Beyond macro indicators, the effects may spill into sectors such as tourism and inward remittances.
ADB Flags Risk: Prolonged Energy Disruptions Could Hit Asia Growth, Raise Inflation
A prolonged disruption in global energy supplies could push parts of Asia into a phase of slower growth and higher inflation, the Asian Development Bank has cautioned, highlighting the economic risks from the ongoing West Asia conflict.
At the core of the concern is the region’s heavy dependence on imported fuel, which makes it vulnerable to sustained price shocks and supply bottlenecks. According to the assessment, if these disruptions continue for over a year, economic growth across Asia-Pacific could take a noticeable hit in 2026–27, while inflationary pressures may intensify sharply.
The impact is unlikely to be uniform. Southeast Asian economies are seen facing the steepest slowdown in growth, whereas South Asia could experience the most pronounced rise in inflation. Beyond macro indicators, the effects may spill into sectors such as tourism and inward remittances, both of which are sensitive to global uncertainty.
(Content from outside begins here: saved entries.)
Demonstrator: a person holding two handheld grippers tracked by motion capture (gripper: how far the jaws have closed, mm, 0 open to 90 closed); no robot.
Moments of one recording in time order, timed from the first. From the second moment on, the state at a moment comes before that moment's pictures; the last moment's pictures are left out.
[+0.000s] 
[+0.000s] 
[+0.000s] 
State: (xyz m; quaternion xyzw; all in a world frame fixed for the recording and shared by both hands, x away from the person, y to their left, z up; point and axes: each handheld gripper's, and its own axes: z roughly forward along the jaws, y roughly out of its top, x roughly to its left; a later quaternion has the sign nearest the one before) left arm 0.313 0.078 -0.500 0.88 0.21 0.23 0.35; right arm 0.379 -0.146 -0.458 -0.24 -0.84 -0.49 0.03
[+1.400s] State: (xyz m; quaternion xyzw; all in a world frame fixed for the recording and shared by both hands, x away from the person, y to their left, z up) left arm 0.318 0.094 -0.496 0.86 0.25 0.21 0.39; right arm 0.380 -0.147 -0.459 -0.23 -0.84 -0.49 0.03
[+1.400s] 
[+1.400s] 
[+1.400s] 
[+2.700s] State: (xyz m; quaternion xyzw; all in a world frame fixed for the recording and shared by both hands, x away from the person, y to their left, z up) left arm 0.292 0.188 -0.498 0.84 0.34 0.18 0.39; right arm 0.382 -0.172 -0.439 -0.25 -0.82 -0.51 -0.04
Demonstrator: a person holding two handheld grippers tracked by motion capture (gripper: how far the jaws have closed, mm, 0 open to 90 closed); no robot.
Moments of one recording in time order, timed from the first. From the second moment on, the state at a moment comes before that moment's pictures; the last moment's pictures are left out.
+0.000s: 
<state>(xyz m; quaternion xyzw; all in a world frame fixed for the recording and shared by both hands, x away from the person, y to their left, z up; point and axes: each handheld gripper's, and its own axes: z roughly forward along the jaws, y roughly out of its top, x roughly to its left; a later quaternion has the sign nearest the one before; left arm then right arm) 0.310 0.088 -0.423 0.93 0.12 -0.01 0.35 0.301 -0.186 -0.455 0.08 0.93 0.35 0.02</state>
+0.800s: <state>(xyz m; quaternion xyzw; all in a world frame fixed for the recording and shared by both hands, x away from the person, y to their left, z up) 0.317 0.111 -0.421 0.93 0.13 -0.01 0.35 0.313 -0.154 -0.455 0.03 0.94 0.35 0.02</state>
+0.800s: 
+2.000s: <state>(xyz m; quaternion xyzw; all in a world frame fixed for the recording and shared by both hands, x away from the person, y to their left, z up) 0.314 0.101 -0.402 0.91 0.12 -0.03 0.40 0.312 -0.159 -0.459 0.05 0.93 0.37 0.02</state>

Albert Park noted that such conditions could force developing economies into a difficult balancing act between sustaining growth and controlling inflation. He stressed the importance of shielding vulnerable groups from price shocks.
The report suggests that governments should focus on stabilising markets rather than artificially suppressing prices, while central banks remain alert to inflation risks. It also underscores the need for energy conservation measures in the event of prolonged shortages.